Exercise goal - Here is the task for the listing below: output exactly the lines from the one containing "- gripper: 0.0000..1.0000" through the one containing "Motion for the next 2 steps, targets", and leave out the pictures.

Start of Dataset entries

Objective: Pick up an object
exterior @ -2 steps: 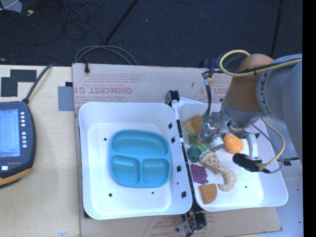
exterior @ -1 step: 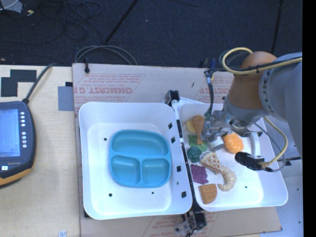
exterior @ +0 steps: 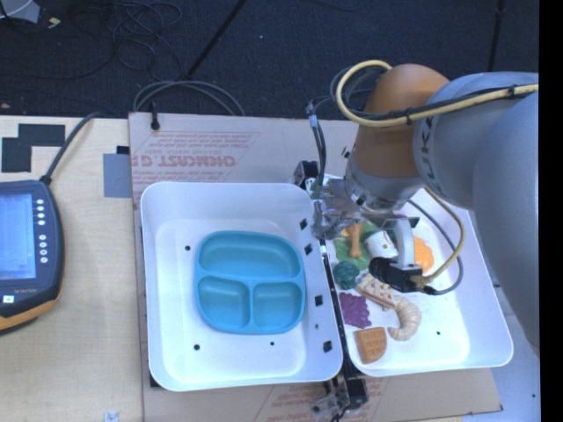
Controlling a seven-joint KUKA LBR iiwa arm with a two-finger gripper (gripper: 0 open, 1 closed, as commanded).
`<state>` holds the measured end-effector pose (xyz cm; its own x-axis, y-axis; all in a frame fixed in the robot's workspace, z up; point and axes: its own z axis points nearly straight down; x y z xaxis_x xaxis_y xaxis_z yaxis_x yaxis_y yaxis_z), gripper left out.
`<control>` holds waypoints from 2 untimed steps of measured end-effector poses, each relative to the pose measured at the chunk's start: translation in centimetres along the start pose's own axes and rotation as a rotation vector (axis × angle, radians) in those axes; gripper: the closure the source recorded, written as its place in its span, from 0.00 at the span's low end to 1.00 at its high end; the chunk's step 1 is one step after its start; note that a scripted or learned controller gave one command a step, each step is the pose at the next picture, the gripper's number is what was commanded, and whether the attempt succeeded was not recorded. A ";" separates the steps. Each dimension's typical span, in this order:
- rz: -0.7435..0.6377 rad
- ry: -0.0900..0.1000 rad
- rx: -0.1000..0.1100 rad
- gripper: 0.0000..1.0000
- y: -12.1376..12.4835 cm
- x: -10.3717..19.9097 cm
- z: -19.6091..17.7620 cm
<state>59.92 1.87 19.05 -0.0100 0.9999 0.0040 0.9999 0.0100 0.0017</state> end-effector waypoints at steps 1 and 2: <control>0.004 -0.001 -0.014 1.00 1.1 3.4 -14.9; 0.015 -0.005 0.012 1.00 -0.5 -2.0 -6.0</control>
<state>59.39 -0.18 24.99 0.0048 1.0000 -0.0015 0.9999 -0.0048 -0.0108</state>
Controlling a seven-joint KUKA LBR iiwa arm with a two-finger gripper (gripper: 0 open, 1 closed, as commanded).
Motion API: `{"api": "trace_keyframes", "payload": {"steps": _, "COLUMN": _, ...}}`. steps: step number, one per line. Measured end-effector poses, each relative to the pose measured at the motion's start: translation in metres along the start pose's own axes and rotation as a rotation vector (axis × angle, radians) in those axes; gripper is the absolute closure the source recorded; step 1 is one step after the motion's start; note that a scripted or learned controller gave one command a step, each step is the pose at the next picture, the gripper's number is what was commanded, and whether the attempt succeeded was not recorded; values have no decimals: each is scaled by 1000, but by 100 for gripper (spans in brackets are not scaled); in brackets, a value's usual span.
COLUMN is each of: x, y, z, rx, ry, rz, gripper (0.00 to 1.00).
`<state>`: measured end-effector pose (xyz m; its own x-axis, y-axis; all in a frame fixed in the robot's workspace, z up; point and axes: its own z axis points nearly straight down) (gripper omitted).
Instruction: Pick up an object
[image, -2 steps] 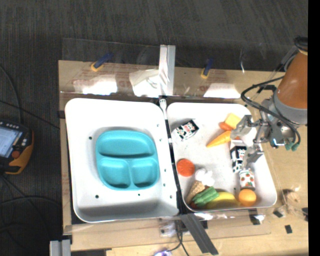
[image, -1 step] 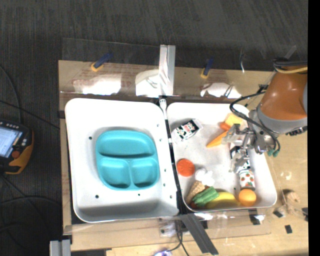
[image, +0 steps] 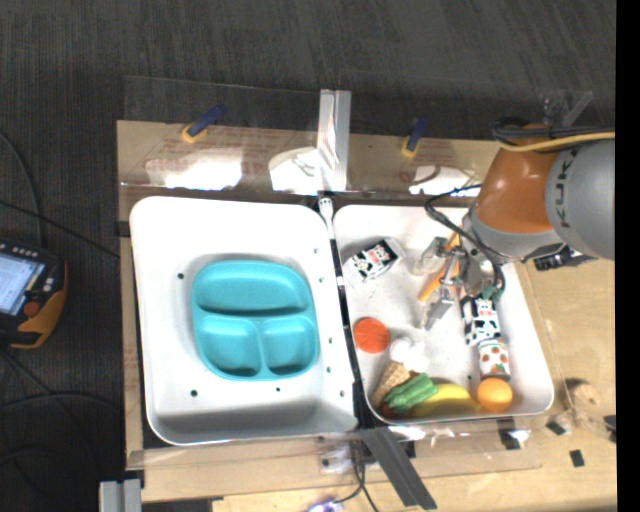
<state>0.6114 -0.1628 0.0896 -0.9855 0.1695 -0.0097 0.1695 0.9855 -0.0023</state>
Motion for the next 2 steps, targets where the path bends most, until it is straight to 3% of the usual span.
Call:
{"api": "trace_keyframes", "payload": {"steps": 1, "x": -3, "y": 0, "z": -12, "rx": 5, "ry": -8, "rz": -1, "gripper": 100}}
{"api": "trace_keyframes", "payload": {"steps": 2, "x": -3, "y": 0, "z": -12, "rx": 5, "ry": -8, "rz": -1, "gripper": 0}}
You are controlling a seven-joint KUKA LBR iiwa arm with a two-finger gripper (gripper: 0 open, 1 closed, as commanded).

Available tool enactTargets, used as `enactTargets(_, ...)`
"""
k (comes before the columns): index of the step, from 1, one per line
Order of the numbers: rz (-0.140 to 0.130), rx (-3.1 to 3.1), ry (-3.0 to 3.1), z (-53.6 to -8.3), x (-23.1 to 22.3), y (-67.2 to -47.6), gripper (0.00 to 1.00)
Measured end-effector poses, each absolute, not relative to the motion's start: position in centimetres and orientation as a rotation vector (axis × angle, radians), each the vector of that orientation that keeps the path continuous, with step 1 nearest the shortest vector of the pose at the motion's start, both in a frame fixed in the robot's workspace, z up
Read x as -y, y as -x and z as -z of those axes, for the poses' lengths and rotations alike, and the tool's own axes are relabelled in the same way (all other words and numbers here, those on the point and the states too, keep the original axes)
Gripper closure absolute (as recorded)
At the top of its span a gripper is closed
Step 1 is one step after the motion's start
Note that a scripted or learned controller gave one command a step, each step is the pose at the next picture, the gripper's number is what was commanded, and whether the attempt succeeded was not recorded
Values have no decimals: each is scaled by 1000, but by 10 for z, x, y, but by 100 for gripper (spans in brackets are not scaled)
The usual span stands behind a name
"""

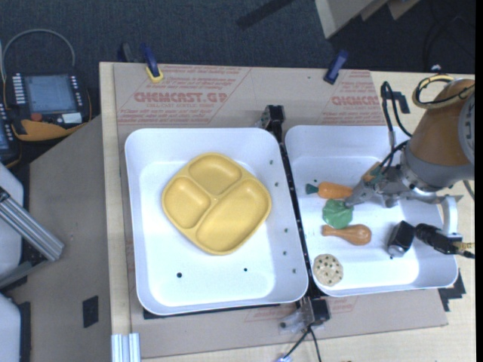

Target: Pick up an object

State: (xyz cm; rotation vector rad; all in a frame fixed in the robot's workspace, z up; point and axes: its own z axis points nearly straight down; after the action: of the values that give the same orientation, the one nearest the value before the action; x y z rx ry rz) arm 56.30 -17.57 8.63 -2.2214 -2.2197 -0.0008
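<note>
The surface (226,89) carries two white bins side by side, their inner rims almost touching. The left bin (143,225) holds a yellow divided plate (216,202) set at a slant near its middle, with bare floor all round it and the widest stretch along the near edge. In the right bin (423,274) the things crowd the left half. An orange carrot (330,191) lies crosswise with its green tip near the left wall; a green leafy piece (337,216) sits just below it; under that lies what looks like a toy drumstick (349,234); a speckled cookie (327,268) rests close to the near left corner, hard by the rim. The arm (441,138) reaches in over the right rim; the pincer (361,194) is low at the carrot's right end, just above the green piece; whether it is wide or narrow I cannot tell at this slant. The far strip of this bin and its near right corner are bare.
</note>
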Motion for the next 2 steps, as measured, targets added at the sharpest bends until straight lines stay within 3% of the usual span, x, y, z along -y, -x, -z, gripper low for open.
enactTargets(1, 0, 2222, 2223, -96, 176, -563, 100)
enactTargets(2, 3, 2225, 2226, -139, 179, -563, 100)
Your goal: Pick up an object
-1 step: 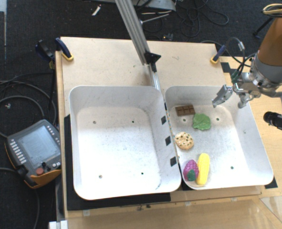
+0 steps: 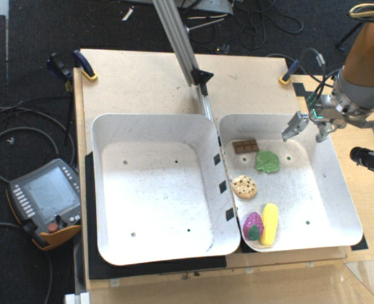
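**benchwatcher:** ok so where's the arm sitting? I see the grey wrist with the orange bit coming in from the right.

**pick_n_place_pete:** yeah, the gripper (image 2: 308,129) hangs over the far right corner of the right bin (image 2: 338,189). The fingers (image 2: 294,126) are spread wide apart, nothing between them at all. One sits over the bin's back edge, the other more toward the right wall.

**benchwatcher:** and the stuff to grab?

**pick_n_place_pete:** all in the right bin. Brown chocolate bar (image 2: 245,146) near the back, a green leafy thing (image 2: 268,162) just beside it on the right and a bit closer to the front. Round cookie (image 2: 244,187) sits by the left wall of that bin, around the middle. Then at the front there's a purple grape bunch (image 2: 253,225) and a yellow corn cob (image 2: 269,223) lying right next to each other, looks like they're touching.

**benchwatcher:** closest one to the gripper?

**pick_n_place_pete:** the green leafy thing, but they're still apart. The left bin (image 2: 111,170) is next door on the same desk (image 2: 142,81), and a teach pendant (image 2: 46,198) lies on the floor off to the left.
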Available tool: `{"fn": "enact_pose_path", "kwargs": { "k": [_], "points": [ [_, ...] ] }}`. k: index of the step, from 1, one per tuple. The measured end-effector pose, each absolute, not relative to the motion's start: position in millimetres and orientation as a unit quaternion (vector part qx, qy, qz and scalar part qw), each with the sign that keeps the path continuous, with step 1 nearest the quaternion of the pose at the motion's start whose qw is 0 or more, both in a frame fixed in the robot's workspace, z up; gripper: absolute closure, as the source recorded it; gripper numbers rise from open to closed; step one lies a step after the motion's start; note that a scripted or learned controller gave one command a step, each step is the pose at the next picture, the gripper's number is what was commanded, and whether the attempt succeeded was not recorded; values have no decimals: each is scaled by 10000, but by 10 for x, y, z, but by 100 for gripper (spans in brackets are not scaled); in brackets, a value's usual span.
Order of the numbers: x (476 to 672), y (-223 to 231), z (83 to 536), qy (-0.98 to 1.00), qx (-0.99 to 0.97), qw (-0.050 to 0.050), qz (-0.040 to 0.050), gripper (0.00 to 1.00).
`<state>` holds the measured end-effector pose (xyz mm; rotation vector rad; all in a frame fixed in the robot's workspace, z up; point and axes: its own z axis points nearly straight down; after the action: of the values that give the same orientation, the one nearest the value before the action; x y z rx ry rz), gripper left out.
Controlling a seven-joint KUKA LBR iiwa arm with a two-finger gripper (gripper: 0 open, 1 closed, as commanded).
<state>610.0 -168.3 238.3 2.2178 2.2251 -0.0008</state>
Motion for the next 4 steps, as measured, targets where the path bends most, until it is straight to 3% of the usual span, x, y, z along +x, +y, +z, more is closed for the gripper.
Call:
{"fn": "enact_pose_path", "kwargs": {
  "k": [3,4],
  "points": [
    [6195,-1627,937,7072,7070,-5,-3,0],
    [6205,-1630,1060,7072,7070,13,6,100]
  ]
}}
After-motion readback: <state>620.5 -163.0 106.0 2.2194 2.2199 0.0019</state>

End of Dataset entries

Answer -
- gripper: 0.0000..1.0000
- y: -12.1376..12.4835 cm
- x: -10.3717..19.9097 cm
- z: -19.6091..17.7620 cm
<state>59.92 1.87 19.05 -0.0100 0.9999 0.0040 0.9999 0.0100 0.0017</state> end-effector waypoints at steps 1 and 2: <control>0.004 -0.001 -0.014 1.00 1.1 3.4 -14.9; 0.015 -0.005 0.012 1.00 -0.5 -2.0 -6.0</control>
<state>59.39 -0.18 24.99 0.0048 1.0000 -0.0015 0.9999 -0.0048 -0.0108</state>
Controlling a seven-joint KUKA LBR iiwa arm with a two-finger gripper (gripper: 0 open, 1 closed, as commanded).
Motion API: `{"api": "trace_keyframes", "payload": {"steps": _, "COLUMN": _, ...}}`. steps: step number, one per line. Measured end-effector poses, each relative to the pose measured at the motion's start: translation in metres along the start pose's own axes and rotation as a rotation vector (axis × angle, radians) in those axes; gripper is the absolute closure the source recorded; step 1 is one step after the motion's start; note that a scripted or learned controller gave one command a step, each step is the pose at the next picture, the gripper's number is what was commanded, and whether the attempt succeeded was not recorded; values have no decimals: each is scaled by 1000, but by 100 for gripper (spans in brackets are not scaled); in brackets, a value's usual span.
COLUMN is each of: x, y, z, rx, ry, rz, gripper (0.00 to 1.00).
`<state>`: measured end-effector pose (xyz m; its own x-axis, y-axis; all in a frame fixed in the robot's workspace, z up; point and axes: its own z axis points nearly straight down) (gripper omitted).
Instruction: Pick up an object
[image, -2 steps] 
[image, -1 step] 
[image, +0 steps] 
<state>0.6114 -0.1628 0.0896 -0.9855 0.1695 -0.0097 0.1695 0.9855 -0.0023</state>
Motion for the next 2 steps, targets where the path bends most, until it is straight to 3% of the usual span.

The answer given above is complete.